Фельдмаршал выбил трубку в камин.
– Эх, Ваше Светлейшее Высочество, – он поклонился Парфению. – Всё это философия. – Обернулся ко мне. – Дайте приказ, и я усмирю эти души. Или отправлю их в ад.
– Здесь решаешь ты, – сказал мне Парфений. – Мой совет: предоставь этим людям жить по их склонности.
Я не смотрела на Парфения, но чувствовала на себе его взгляд.
– Здесь всё решаю я. И завтра вы услышите мое решение.
Все вышли, и я осталась одна. Никогда еще я не принимала решений без Парфения.
И у меня сжалось сердце. И я заплакала.
Утром Касьян с соратниками был приглашен во Дворец. Встреча не напоминала то, что происходило восемнадцать лет назад. Ныне Касьян держался как главный. Он объявил, что народ требует республику.
Все знали, что народ ничего не требовал, поскольку не знал даже такого слова, и просто маялся. Как выяснилось вскоре, не нужна была республика и Касьяну: он жаждал одного лишь падения власти, чтобы ее, павшую, потом подобрать. Касьян заявил, что необходимы всеобщие выборы, и не услышал возражений.
Через час он появился на Главной площади и взобрался на империал трамвая. Он возвестил, что грядут выборы и что отныне каждый волен голосовать за кого ему заблагорассудится. И известие сие было встречено ликованием толпы, и ожидающие лучшей жизни бросали вверх фуражки, а некоторые даже стреляли, тоже вверх.
Но внезапно толпа замолчала, потому что на империал взошел владыка Геронтий.
Я думаю, он хочет, чтобы его выбрали, крикнул в толпу Касьян, и толпа оживилась.
Осенив людское море крестом, Геронтий сказал:
Нет, я не хочу, чтобы меня выбирали, потому что помню одну историю про зверей. Вы же знаете, как я люблю истории про зверей.
Епископ начал рассказывать об одной вороне, и мне, стоявшему там, казалось, что такое начало я уже где-то слышал. Беспечная эта птица сидела на ели, держа сыр в клюве. Внизу, под елью, в силу неких обстоятельств оказалась лиса.
Скажи мне, сестра моя, обратилась к вороне лиса, собираешься ли ты голосовать за новую жизнь? Ворона молчала. Седые волосы Геронтия развевались по ветру.
Я думала, сказала лиса, что ты дашь мне мудрый совет, чтобы я могла сделать правильный выбор. Ворона же очевидным образом не спешила делиться мудростью.

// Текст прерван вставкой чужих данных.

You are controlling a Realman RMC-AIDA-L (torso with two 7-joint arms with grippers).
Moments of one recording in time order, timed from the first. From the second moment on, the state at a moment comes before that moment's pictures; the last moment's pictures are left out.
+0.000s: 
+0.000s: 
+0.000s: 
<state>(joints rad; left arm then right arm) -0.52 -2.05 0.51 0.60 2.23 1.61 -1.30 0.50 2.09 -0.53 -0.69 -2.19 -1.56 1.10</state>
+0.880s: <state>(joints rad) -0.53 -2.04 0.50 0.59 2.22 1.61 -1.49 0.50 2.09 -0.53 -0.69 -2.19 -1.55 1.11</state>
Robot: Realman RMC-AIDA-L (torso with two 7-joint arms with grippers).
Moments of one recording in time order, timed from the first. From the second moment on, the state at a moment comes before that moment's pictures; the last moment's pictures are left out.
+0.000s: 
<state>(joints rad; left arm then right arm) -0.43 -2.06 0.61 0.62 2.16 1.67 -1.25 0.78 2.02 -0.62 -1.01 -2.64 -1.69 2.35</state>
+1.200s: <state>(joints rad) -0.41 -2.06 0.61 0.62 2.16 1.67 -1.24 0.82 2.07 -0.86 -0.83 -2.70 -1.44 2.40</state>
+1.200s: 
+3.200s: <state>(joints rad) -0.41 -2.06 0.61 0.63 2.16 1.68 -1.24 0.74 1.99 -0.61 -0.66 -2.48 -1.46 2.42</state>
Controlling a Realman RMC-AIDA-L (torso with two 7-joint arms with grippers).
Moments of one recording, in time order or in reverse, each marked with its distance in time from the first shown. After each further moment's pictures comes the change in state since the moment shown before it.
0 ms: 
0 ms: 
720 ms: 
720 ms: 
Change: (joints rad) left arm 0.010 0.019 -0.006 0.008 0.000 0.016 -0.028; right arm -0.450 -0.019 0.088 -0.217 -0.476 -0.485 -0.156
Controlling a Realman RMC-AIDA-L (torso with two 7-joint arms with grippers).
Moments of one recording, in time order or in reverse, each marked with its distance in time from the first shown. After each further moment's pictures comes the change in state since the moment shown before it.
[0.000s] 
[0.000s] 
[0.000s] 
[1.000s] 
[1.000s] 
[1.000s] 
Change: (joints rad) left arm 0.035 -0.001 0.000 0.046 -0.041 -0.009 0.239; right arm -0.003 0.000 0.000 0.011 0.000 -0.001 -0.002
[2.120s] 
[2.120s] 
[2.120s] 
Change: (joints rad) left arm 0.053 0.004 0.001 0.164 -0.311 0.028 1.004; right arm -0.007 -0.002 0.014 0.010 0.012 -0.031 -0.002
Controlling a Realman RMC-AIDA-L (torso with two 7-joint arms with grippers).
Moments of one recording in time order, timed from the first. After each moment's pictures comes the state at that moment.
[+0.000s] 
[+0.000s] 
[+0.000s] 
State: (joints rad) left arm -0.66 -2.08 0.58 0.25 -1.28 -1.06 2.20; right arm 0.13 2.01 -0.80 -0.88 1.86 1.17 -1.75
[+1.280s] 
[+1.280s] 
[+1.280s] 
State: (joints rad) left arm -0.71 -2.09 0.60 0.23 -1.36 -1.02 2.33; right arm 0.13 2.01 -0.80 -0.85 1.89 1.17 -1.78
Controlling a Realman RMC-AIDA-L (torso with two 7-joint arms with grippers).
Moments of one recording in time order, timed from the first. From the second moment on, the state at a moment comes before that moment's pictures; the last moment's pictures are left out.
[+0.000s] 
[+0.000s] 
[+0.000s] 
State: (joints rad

Мне так было важно твое просвещенное мнение, пропела лиса голосом Геронтия. Смотрела снизу вверх на безмолвствующую ворону. Епископ приложил к губам крест и сам помолчал мгновение, показывая, каково оно, настоящее безмолвие.
Просто у тебя, вороны, нет ответа, сказала лиса. Оттого ты и не можешь сказать, будешь ли голосовать за новую жизнь. Нет, каркнула ворона. Я не буду голосовать за новую жизнь.
При сих словах сыр из ее клюва выпал и оказался в лапах у хитрой лисы. Ворона опечалилась. Она сидела на своей ели и обдумывала произошедшее. Сожалея о потерянном сыре, пыталась понять свою ошибку. Повторяла один и тот же вопрос: а что, если бы я сказала да?
Площадь ответила хохотом, потому что глупость вороны казалась ей смешной. Но епископ Геронтий не смеялся.
Он спросил:
Вы думаете, что так глупы только вороны? Нет, такое случается и с людьми. Особенно тогда, когда они превращаются в ворон.